*** Available data ***

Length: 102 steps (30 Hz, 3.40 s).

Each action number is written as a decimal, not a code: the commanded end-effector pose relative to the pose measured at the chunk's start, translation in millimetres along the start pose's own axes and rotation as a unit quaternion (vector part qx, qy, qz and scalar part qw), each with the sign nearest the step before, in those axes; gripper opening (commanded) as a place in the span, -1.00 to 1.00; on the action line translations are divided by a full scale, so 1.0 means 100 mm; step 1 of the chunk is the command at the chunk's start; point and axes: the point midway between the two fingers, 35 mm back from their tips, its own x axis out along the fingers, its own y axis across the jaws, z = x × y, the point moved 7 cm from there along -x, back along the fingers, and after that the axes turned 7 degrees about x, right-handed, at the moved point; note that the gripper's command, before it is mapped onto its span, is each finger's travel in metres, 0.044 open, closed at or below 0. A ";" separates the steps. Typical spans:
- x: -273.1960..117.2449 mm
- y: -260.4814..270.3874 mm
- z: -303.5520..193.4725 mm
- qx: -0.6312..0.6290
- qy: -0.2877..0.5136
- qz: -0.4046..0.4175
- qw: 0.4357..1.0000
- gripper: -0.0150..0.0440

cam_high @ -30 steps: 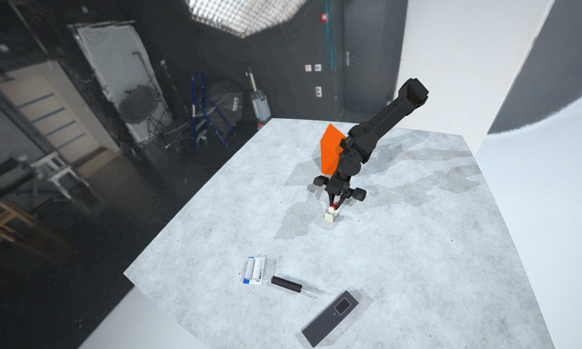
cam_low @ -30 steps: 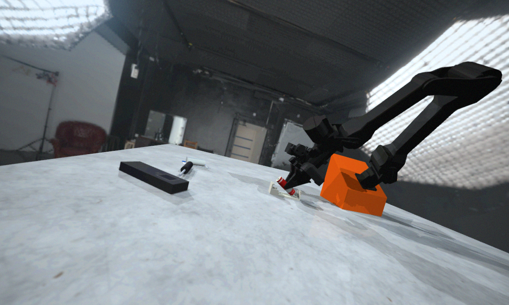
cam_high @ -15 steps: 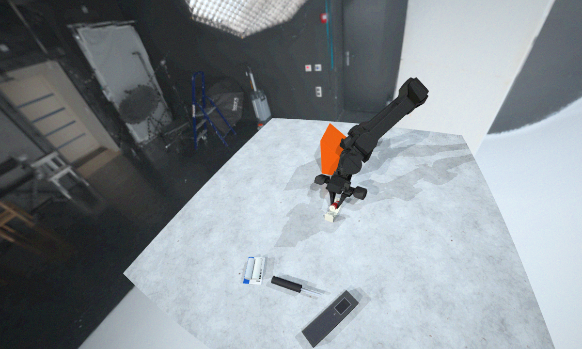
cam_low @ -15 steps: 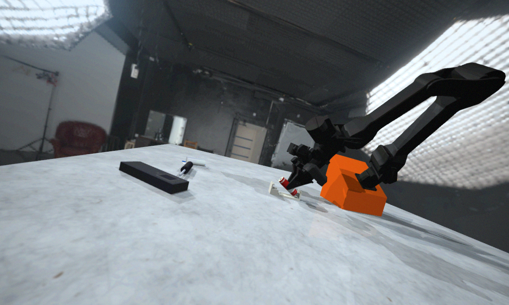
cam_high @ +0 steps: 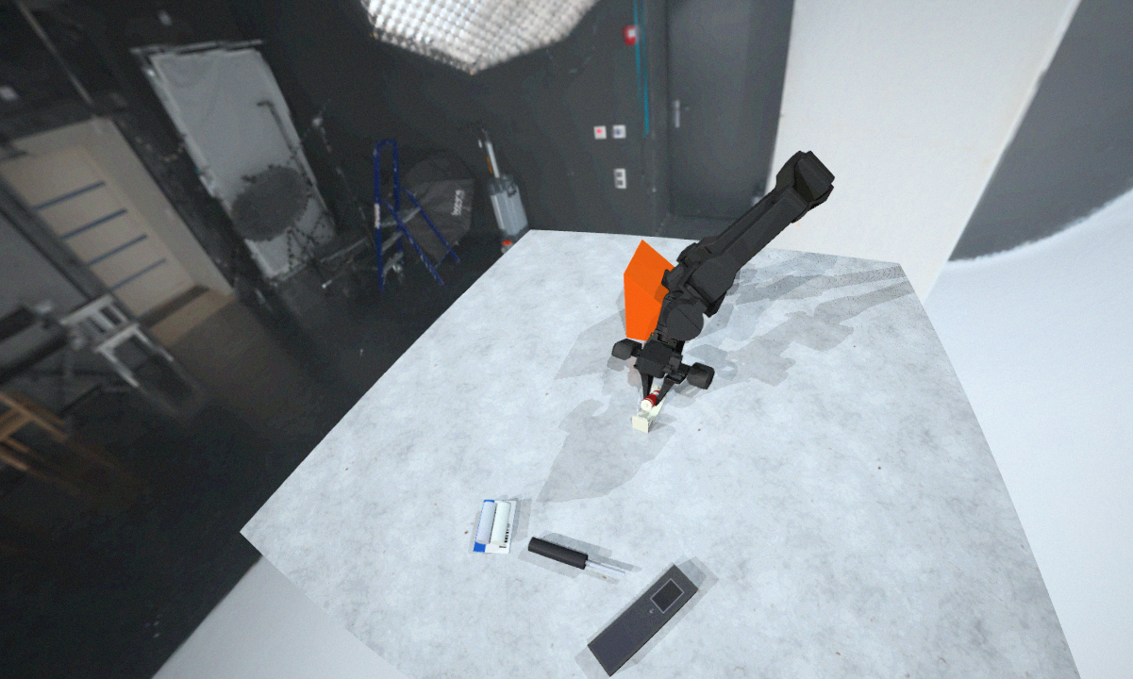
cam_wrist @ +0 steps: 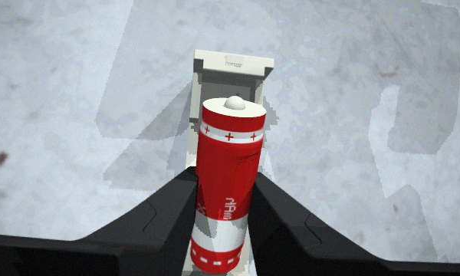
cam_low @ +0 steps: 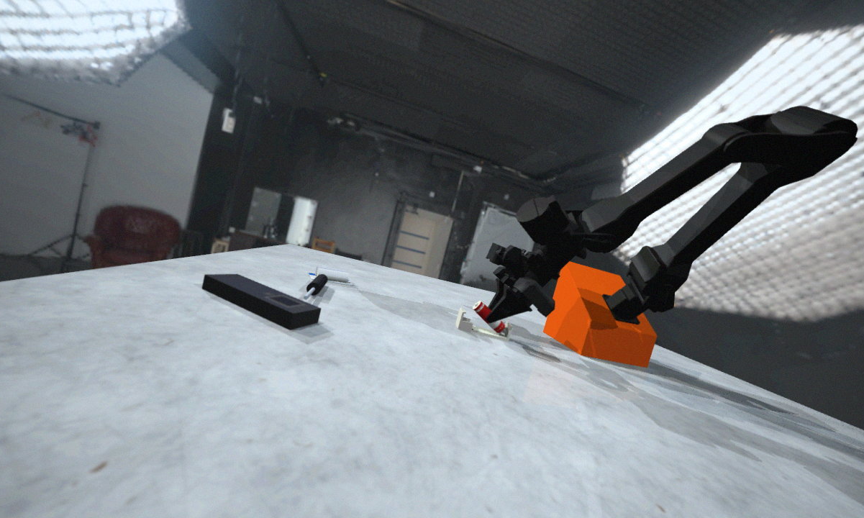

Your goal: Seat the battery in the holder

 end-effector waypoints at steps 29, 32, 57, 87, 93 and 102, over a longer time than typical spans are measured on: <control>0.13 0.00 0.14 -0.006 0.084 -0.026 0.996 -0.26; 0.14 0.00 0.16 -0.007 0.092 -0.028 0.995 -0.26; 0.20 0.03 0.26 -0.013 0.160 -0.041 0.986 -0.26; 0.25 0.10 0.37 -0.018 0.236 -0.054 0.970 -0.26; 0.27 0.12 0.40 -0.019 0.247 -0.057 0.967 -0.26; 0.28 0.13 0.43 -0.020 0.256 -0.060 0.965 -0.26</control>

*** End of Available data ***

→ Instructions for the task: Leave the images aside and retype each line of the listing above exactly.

→ The completed task:
Length: 102 steps (30 Hz, 3.40 s).

Each action number is written as a decimal, not a code: the commanded end-effector pose relative to the pose measured at the chunk's start, translation in millimetres along the start pose's own axes and rotation as a unit quaternion (vector part qx, qy, qz and scalar part qw), each with the sign nearest the step before, in those axes; gripper opening (commanded) as a place in the span, -1.00 to 1.00; on the action line translations are divided by a full scale, so 1.0 means 100 mm; step 1 of the chunk is the command at the chunk's start; point and axes: the point midway between the two fingers, 35 mm back from their tips, its own x axis out along the fingers, its own y axis across the jaws, z = x × y, the point moved 7 cm from there along -x, back along the fingers, and after that the axes turned 7 degrees about x, right-handed, at the moved point; note that the gripper's command, before it is mapped onto its span, is each finger's travel in metres, 0.044 open, closed at or below 0. A ";" separates the steps. Typical spans:
- x: -273.1960..117.2449 mm
- y: -260.4814..270.3874 mm
- z: -303.5520..193.4725 mm
- qx: -0.6312..0.6290
- qy: -0.2877..0.5136
- qz: -0.4046..0.4175
- qw: 0.4357..1.0000
- gripper: -0.0150..0.0440

cam_high @ -30 steps: 
cam_low @ -30 steps: 
cam_high @ -15 steps: 
cam_low @ -15 steps: 
cam_high @ +0 steps: 
cam_wrist @ +0 steps: 
cam_low @ +0 steps: 

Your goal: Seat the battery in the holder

 end-effector waypoints at steps 29, 32, 57, 87, 93 and 102, over a longer time than typical spans are measured on: <control>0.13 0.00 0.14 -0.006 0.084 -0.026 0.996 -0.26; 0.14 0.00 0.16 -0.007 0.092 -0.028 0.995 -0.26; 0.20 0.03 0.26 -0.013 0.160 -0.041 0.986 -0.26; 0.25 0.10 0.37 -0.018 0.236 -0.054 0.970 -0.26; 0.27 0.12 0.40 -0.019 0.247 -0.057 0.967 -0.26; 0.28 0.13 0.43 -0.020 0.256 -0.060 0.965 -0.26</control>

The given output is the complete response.